Identifying Speakers in Dialogue Transcripts: A Text-based Approach Using Pretrained Language Models

Interspeech 2024

Publication date: September 5, 2024

Minh Van Nguyen, Franck Dernoncourt, David Seunghyun Yoon, Hanieh Deilamsalehy, Hao Tan, Ryan A. Rossi, Quan Hung Tran, Trung Bui, Thien Nguyen

In this paper, we introduce an approach to identifying speaker names in dialogue transcripts, a crucial task for enhancing content accessibility and searchability in digital media archives. Despite the advancements in speech recognition, the task of text-based speaker identification (SpeakerID) has received limited attention, with existing studies primarily focusing on multimodal inputs and lacking large-scale, diverse datasets for effective model training. Addressing these gaps, we present a novel, large-scale dataset derived from the MediaSum corpus, encompassing transcripts from a wide range of media sources.
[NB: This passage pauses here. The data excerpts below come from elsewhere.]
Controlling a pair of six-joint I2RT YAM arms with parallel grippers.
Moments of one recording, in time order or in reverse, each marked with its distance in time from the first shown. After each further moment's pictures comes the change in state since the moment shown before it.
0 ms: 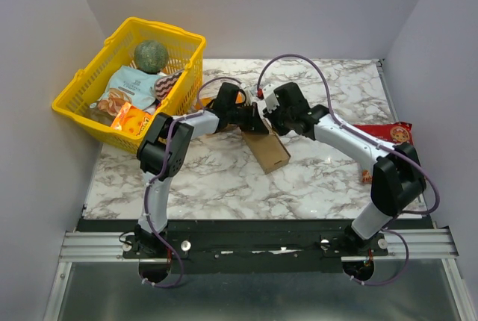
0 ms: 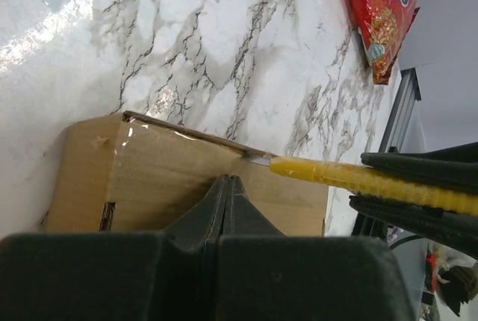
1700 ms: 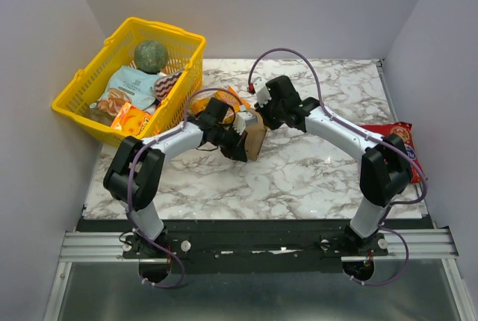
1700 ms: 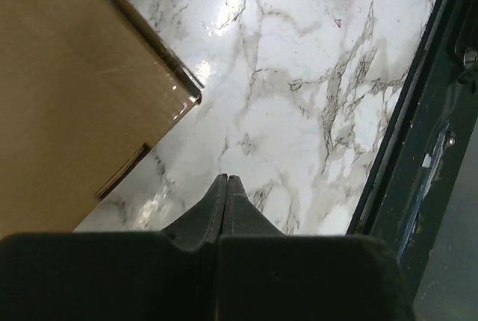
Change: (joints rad) left arm -0.066 -0.354 -0.266 -0.471 -0.032 0.633; right arm 0.010 0.101 0.122 -0.013 -0.034 -0.023
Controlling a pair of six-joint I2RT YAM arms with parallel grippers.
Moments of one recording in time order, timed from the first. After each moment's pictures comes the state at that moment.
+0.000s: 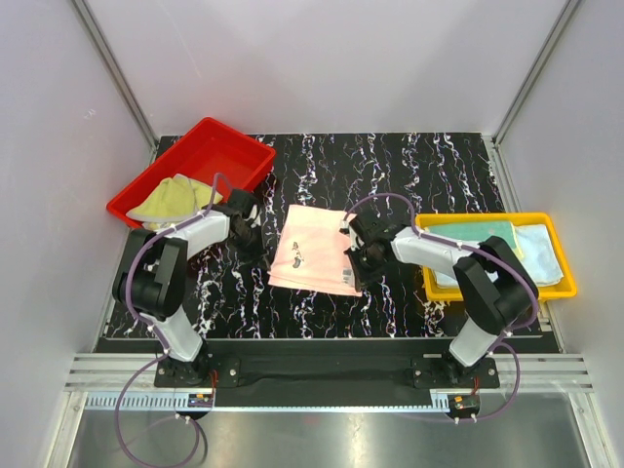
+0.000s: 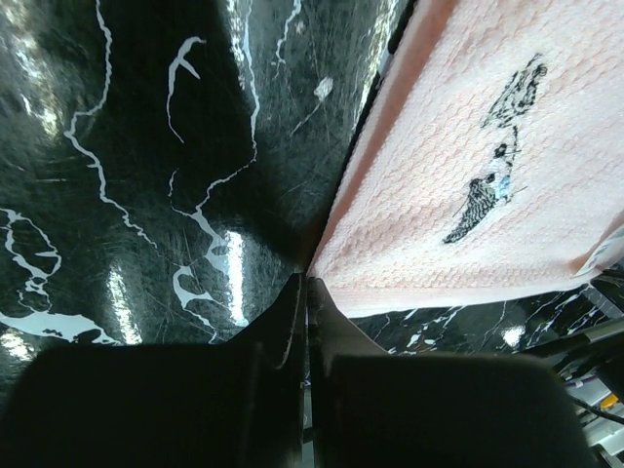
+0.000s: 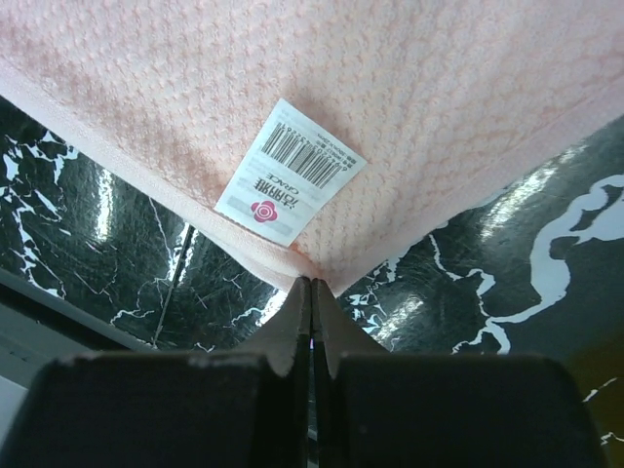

We propose novel transformer-based models tailored for SpeakerID, leveraging contextual cues within dialogues to accurately attribute speaker names. Through extensive experimentation, our best model achieves a great precision of 80.3%, setting a new benchmark for text-based SpeakerID tasks. We will make the data and code publicly available upon the release of the paper.